- Problem to work on: Scan the entries that follow and copy out every line containing "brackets".

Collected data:
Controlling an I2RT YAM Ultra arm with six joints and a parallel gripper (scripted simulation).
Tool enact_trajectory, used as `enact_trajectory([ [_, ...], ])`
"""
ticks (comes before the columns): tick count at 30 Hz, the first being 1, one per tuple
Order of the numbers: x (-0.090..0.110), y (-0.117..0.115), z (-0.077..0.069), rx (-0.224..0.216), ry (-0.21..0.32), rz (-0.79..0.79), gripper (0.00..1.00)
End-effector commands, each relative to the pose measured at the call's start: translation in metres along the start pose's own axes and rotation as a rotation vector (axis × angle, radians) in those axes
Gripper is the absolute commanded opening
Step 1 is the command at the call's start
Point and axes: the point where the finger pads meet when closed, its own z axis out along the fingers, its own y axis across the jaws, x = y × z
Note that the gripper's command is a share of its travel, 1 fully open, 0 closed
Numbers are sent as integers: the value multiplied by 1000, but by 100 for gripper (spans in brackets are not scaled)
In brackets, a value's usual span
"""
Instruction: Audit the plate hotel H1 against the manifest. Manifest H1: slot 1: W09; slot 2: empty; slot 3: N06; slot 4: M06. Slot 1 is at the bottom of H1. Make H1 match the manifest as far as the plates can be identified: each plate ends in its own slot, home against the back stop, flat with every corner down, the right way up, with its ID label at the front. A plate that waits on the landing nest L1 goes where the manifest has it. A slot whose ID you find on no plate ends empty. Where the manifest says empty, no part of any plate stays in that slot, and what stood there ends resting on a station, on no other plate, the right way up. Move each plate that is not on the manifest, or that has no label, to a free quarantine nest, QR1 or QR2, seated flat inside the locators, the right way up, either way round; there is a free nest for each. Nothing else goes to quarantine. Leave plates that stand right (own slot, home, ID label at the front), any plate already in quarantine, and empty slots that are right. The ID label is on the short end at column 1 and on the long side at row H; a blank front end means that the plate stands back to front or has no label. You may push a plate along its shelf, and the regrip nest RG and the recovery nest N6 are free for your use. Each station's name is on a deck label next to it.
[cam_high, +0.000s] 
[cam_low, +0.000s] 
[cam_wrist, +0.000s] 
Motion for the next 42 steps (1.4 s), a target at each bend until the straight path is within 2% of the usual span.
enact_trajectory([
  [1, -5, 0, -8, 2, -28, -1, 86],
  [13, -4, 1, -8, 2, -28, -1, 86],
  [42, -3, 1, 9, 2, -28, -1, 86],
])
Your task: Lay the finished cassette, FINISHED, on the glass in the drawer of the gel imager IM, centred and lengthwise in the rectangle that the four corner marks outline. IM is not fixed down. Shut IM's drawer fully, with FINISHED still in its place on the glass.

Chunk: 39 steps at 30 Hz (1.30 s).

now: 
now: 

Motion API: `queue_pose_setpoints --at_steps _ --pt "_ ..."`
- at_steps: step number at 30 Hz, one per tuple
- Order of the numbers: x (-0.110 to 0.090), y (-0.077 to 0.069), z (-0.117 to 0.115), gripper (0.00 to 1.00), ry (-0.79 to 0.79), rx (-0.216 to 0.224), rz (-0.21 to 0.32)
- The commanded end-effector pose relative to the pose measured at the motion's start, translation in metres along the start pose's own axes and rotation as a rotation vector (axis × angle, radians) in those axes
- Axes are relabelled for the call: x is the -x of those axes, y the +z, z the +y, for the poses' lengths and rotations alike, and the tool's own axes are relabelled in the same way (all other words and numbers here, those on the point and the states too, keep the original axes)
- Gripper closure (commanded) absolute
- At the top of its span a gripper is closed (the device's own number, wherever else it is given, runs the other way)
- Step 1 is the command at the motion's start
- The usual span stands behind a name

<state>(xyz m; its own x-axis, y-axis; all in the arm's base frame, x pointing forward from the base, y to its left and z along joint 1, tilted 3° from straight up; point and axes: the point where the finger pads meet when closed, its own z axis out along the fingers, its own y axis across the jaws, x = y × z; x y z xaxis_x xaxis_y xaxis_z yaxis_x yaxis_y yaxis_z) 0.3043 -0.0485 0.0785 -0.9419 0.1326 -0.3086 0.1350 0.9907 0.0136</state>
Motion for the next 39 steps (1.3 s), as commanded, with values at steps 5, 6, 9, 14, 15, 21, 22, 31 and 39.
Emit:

- Answer:
Numbers are sent as integers: the value multiplied by 1000, but by 100 for gripper (spans in brackets are not scaled)
In brackets, a value's usual span

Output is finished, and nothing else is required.